Yesterday the president proposed yet another stimulus — $50B in public works spending. Sound familiar? On one level, it seems simply absurd. Republicans lambasted the plan. Minority Whip Eric Cantor released a statement comparing this to “blindly throwing darts at the board.” But opposition may well be bipartisan: “Many congressional Democrats are also likely to be reluctant to boost expenditures and increase federal deficits just weeks before elections that will determine control of the Congress.” Not even the New York Times is impressed with Obama’s idea for an “infrastructure” bank:
But the notion of a government-run bank — indeed, a government-run anything — is bound to prove contentious during an election year in which voters are already furious over bank bailouts and over what many perceive as Mr. Obama pursuing a big government agenda. Even before the announcement Monday, some Republicans were expressing caution.
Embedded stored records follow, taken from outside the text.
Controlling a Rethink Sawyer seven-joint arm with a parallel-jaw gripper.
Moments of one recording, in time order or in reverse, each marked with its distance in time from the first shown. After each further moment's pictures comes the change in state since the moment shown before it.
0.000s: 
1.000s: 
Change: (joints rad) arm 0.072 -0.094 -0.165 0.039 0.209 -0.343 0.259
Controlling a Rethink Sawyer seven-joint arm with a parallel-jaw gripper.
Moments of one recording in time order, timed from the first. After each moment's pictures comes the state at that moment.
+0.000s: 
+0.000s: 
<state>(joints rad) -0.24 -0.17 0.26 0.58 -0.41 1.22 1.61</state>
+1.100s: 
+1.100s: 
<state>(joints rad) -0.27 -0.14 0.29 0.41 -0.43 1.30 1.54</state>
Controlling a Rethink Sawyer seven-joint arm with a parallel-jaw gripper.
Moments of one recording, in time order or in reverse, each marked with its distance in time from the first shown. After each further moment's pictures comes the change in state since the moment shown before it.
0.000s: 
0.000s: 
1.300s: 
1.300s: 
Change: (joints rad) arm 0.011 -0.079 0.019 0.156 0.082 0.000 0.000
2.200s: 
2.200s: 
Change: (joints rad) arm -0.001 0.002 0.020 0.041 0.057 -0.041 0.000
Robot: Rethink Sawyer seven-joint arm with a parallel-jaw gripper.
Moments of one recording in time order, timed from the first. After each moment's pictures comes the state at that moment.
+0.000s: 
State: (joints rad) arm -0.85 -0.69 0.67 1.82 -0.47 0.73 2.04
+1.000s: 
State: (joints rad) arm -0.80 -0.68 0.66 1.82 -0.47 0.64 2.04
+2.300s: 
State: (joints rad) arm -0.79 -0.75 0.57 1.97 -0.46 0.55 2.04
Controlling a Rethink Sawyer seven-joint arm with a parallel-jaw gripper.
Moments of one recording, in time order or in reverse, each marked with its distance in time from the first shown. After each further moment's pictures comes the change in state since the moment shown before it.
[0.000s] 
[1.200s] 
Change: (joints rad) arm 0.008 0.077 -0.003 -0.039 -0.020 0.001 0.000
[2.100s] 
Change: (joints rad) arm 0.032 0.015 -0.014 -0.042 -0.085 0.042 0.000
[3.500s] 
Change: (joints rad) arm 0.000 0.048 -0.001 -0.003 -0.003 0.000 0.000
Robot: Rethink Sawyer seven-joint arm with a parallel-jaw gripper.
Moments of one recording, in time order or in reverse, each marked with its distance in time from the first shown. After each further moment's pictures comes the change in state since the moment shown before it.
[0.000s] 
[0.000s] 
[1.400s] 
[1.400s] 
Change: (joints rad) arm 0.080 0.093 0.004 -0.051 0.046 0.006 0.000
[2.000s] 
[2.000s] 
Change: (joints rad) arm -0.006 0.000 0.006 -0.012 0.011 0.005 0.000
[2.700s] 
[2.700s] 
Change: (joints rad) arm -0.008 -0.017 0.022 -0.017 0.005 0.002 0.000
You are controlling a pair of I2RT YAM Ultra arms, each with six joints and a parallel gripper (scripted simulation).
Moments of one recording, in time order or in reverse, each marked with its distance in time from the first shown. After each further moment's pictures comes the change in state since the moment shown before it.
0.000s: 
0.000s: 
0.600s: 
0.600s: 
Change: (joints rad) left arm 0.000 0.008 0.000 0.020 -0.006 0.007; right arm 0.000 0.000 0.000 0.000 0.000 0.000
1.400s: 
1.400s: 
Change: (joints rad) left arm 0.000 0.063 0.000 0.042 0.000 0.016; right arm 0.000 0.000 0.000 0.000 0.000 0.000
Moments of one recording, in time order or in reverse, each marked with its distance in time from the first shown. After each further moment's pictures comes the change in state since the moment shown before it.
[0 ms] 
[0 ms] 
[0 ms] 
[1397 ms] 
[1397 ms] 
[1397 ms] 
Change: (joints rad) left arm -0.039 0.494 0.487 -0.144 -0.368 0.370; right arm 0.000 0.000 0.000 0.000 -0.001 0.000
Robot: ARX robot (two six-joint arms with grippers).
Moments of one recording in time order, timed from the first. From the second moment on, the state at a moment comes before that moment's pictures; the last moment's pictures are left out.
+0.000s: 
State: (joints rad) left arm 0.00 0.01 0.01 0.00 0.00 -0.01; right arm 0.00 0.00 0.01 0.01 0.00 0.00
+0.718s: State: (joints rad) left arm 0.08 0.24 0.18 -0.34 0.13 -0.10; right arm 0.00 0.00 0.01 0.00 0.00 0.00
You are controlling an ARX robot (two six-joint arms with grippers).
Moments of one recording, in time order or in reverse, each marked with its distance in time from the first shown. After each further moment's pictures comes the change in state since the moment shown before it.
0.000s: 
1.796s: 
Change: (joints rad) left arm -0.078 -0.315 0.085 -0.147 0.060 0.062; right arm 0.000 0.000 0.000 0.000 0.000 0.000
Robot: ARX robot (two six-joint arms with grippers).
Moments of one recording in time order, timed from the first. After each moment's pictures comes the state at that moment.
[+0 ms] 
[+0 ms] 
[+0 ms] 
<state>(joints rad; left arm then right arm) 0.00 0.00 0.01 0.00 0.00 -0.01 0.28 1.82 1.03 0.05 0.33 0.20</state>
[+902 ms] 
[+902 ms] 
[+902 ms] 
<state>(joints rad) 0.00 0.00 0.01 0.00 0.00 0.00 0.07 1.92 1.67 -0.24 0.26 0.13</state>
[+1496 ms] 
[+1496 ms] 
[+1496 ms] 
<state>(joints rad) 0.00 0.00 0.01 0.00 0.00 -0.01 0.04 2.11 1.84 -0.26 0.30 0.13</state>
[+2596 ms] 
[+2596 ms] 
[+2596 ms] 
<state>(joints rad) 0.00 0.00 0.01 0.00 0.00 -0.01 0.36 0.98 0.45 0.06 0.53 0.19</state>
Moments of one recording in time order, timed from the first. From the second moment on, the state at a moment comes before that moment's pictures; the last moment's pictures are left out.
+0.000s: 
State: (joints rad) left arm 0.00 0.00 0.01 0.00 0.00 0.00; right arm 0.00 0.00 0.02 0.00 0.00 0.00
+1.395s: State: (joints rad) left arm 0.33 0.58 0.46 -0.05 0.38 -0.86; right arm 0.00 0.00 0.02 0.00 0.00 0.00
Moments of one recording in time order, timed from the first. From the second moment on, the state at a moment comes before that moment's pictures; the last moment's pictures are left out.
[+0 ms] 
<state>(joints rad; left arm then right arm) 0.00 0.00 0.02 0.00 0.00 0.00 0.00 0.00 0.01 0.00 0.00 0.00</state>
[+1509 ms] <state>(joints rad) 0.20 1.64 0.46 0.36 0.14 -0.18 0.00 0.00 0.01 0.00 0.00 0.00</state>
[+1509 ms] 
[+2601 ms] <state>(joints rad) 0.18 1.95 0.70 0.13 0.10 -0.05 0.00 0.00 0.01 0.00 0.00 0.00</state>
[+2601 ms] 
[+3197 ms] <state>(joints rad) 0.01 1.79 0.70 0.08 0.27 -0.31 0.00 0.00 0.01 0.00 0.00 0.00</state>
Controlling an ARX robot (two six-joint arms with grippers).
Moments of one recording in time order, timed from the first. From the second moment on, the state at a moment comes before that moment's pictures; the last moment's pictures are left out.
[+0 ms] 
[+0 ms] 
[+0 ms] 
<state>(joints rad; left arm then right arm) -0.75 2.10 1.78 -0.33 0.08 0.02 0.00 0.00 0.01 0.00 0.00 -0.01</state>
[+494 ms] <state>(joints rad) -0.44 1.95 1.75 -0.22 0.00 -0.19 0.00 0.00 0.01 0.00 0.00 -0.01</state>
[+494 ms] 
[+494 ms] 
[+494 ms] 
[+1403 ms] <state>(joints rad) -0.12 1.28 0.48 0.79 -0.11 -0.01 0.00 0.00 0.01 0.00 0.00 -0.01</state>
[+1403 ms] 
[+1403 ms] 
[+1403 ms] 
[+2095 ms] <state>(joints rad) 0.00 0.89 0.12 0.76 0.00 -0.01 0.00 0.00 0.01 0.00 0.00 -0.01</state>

The assertion that a $50B program, after multiple stimulus plans, will improve our economic fortunes will strike some as nearly comic. As the Wall Street Journal editors observe, “never before has government spent so much and intervened so directly in credit allocation to spur growth, yet the results have been mediocre at best. In return for adding nearly $3 trillion in federal debt in two years, we still have 14.9 million unemployed.” The editors offer this explanation:
The Administration rejected marginal-rate tax cuts that worked in the 1960s and 1980s because they would have helped the rich, in favor of a Keynesian spending binge that has stimulated little except government. More broadly, Democrats purposely used the recession as a political opening to redistribute income, reverse the free-market reforms of the Reagan era, and put government at the commanding heights of economic decision-making.
Mr. Obama and the Democratic Congress have succeeded in doing all of this despite the growing opposition of the American people, who are now enduring the results. The only path back to robust growth and prosperity is to stop this agenda dead in its tracks, and then by stages to reverse it.
Or more succinctly: Refudiate Obamanomics!
And to top it off, Obama showed his peevish side one more time, claiming that his critics “talk about me like a dog.” No, they talk about him like he is an increasingly desperate and out of touch liberal pol whose main obsession remains his own image.